石头上,她腿边周围还放了几个野果子,青绿色的果皮看上去还没有完全成熟的样子。
西洛不知道这是什么品种的果子,但是她渴了,也饿了。
“月?”她又唤了几声,突然想到了手环中之前开过的共享位置的功能,点开了。
上面属于月的小红点离得并不远,她稍微安了心。又意识到自己的愚蠢。
之前...她一个人被那阴郁情绪占据了心口,完全忘记了还这个功能...
蠢。她默默的骂着自己,咬了一口青果子。
果子入嘴微涩,但汁水却很足,最后是酸甜的口感。好吃。
“醒了?”月提着一具滴血的动物尸体从坡底走上来。
西洛难以从那穴肉模糊的尸体上辨认出是什么动物,但是月说能吃的,那就能吃。
“嗯,幸苦你了。”她抱歉与愧疚。
“嗯。”
火堆被点燃,月熟练的剥皮、撕下肉条、炙烤,油脂从中分泌,虽然什么调料都没有,最质朴的烧烤,但西洛看着月的动作,咽了不知道多少口水。
她真的好想吃...饥饿。
“吃吧。”
“谢谢。”
“嗯。”
不过,还没彻底吃完这顿,九点就到了。
这一天的天气开始变化。
月以为出现过的天气不会再次出现,但是又是雨。
比第二天更加严重的暴雨。
他们燃起的火堆在这磅礴的大雨中根本没坚持多久就彻底的被扑灭,雨水从头顶稀疏的树林重重的砸下,冲刷着地面的草皮,从山坡上形成一股昏黄的泥水涌下。
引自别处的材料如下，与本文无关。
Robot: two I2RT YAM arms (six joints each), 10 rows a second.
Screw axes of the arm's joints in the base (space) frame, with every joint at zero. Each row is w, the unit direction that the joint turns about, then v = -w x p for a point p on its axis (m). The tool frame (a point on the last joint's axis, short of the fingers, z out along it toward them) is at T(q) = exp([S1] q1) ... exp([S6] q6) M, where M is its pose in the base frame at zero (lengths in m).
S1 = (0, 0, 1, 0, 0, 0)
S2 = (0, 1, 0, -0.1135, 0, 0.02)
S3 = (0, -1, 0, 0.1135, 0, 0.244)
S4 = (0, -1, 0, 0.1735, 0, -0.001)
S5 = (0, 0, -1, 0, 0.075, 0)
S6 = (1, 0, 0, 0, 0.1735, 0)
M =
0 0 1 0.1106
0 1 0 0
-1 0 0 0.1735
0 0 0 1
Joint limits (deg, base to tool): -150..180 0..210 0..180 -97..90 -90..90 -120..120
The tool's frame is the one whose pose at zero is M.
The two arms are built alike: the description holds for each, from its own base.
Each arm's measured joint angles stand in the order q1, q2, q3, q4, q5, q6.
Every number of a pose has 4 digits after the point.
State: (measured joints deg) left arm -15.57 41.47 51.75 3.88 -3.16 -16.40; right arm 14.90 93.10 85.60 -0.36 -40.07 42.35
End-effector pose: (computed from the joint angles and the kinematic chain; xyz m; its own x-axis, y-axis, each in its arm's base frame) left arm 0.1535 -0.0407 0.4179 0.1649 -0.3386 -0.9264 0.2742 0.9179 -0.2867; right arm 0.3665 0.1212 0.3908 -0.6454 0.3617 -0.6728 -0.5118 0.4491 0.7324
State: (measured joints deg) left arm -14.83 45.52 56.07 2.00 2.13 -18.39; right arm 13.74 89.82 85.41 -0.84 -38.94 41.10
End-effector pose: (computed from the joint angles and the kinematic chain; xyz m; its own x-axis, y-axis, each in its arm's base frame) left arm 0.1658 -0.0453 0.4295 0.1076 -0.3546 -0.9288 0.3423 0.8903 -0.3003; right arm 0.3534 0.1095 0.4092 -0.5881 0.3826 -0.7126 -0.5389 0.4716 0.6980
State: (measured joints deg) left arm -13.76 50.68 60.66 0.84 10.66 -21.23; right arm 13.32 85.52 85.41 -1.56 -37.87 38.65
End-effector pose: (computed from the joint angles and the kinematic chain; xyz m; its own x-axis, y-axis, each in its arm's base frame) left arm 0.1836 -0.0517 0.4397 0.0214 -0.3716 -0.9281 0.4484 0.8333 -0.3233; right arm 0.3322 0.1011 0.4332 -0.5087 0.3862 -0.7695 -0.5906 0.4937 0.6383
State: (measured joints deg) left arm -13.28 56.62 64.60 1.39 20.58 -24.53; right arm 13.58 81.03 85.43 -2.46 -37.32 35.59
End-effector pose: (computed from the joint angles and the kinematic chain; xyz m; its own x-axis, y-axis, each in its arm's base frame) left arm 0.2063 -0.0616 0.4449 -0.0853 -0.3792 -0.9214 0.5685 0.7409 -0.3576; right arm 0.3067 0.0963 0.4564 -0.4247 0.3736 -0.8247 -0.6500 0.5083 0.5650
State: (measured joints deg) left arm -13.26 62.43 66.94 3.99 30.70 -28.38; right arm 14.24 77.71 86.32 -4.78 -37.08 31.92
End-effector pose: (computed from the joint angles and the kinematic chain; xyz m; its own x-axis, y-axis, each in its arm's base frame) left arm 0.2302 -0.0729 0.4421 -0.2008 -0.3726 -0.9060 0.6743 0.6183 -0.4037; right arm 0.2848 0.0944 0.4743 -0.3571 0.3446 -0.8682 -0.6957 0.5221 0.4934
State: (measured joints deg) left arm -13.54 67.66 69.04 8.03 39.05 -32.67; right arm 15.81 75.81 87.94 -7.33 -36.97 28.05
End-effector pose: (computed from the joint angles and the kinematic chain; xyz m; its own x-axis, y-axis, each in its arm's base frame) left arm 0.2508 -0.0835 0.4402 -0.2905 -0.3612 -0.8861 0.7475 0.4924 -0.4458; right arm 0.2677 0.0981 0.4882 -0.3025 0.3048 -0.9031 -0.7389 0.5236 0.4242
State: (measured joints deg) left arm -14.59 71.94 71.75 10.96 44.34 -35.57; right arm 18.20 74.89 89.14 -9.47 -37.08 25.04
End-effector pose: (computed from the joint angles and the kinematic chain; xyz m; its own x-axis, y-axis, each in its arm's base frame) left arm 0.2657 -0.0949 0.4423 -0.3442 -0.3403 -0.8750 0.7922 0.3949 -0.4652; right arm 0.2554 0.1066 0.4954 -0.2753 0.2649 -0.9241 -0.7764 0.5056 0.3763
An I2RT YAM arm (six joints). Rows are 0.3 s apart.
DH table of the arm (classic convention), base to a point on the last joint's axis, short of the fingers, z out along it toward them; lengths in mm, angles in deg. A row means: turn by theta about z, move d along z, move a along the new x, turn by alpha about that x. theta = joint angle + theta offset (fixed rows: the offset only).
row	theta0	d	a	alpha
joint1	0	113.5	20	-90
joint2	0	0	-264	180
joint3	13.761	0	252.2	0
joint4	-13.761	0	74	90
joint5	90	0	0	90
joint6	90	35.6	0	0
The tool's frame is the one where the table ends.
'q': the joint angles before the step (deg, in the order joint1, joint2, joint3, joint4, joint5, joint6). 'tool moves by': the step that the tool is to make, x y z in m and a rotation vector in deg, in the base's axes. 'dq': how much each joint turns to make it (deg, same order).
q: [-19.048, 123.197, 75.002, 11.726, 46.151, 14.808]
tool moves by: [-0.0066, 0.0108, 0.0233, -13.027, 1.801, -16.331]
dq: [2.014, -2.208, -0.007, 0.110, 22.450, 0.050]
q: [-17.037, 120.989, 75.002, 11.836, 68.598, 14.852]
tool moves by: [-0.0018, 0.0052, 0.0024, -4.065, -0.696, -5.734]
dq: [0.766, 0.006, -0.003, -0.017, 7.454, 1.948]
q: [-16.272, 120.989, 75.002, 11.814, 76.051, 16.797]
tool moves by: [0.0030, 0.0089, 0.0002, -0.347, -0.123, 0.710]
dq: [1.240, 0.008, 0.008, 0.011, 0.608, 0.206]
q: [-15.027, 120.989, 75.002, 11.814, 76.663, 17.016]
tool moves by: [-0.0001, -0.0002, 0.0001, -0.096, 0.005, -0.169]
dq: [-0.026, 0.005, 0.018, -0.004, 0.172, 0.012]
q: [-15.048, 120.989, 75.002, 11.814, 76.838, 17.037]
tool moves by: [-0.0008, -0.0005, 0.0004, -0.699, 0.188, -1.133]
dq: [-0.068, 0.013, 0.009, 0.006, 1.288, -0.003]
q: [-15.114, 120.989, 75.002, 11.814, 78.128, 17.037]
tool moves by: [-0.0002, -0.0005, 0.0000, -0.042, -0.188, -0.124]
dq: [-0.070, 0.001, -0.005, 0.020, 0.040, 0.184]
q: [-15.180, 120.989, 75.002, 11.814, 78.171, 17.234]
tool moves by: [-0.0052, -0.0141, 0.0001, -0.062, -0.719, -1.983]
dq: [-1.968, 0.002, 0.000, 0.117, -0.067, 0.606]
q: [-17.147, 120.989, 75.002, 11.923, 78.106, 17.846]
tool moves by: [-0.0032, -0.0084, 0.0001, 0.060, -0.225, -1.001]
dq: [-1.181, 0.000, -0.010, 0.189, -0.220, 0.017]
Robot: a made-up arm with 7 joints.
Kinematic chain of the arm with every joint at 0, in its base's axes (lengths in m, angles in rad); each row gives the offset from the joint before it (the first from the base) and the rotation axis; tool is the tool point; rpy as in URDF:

“往上走。”月皱着抬头看着这阴云密布的天气和毫不减弱的暴雨对西洛说着。
不过西洛刚抬脚准备往上爬时,她的腿突然腾空了。
她的后腰感受到了凸起的异物,然后下一秒她整个人就横了过来,眼睛望着地面,她可以清楚的看到地上的草皮被暴雨冲击着,越来越秃。
刹那间,她突然移动到了几米开外,迅速就到达了山顶。
被放下来时,她还有些懵逼。
她刚刚是被月叼着上来的吗?月像是很熟练、习惯了的样子。她这几天都是被他这么带着走的吗?
她撇了一眼爬上了山顶就恢复成人形的月,他表情平淡正常,没有什么大反应。
而她反手摸了摸自己的后腰。
然后她摸到了几个孔...被尖锐的牙齿戳穿的牙孔...似乎还挺大的,她能感受到时不时后腰一阵凉意,有风钻了进来。
西洛:...她突然想起了以前看过的猫妈妈咬着小猫后颈肉的画面...
这样的画面从脑袋一闪而过还没完全成形,就被月的声音打散了。
“过来,傻了?”
“嗯?”
她偏头过去,才发现他不知道什么时候,已经坐到了一棵大树的树干上,长腿从上面耷拉下来,还有他不知道为什么没有收起来的长尾巴一起垂着。
“到这儿来,不知道地上那么多水吗?”他就像是看着不懂事的小孩一般,声音无奈又包容。
山顶是个平地,树林要比山坡上密集,但是暴雨很大,可以穿过树荫落下来,山顶上的水簌簌的汇聚着,很快就有了水洼,然后顺着小沟往山底留下去。
她的裤脚已经被打湿了,湿哒哒的黏在皮肤上。
西洛朝他走过去。
他坐的那棵树不算高,树干离地面距离不到两米,她觉得自己应该可以爬上去。
刚碰到树干,准备踩着底下凸出来的地方爬上去时,腰上多了一股力量,那灰色的长尾在她腰上围了一圈后,纯白的尾巴尖正好落在她的小腹前,然后“咻”的一下,很轻松就被带到了月的旁边。
“?”像是体验了一把**秋千式的过山车。
“谢谢。”
她说了太多次谢谢了。
“嗯。”
而每一次他都接了下来,让他们紧密的关系看起来,又有些生疏。
“雨会下到明天早上八点吗?”
“嗯,应该。”月头偏靠在了树干上,声音慵懒了起来。
“这三天是什么情况呢?”
“都过去了,不重要。”她听到他打了个哈欠。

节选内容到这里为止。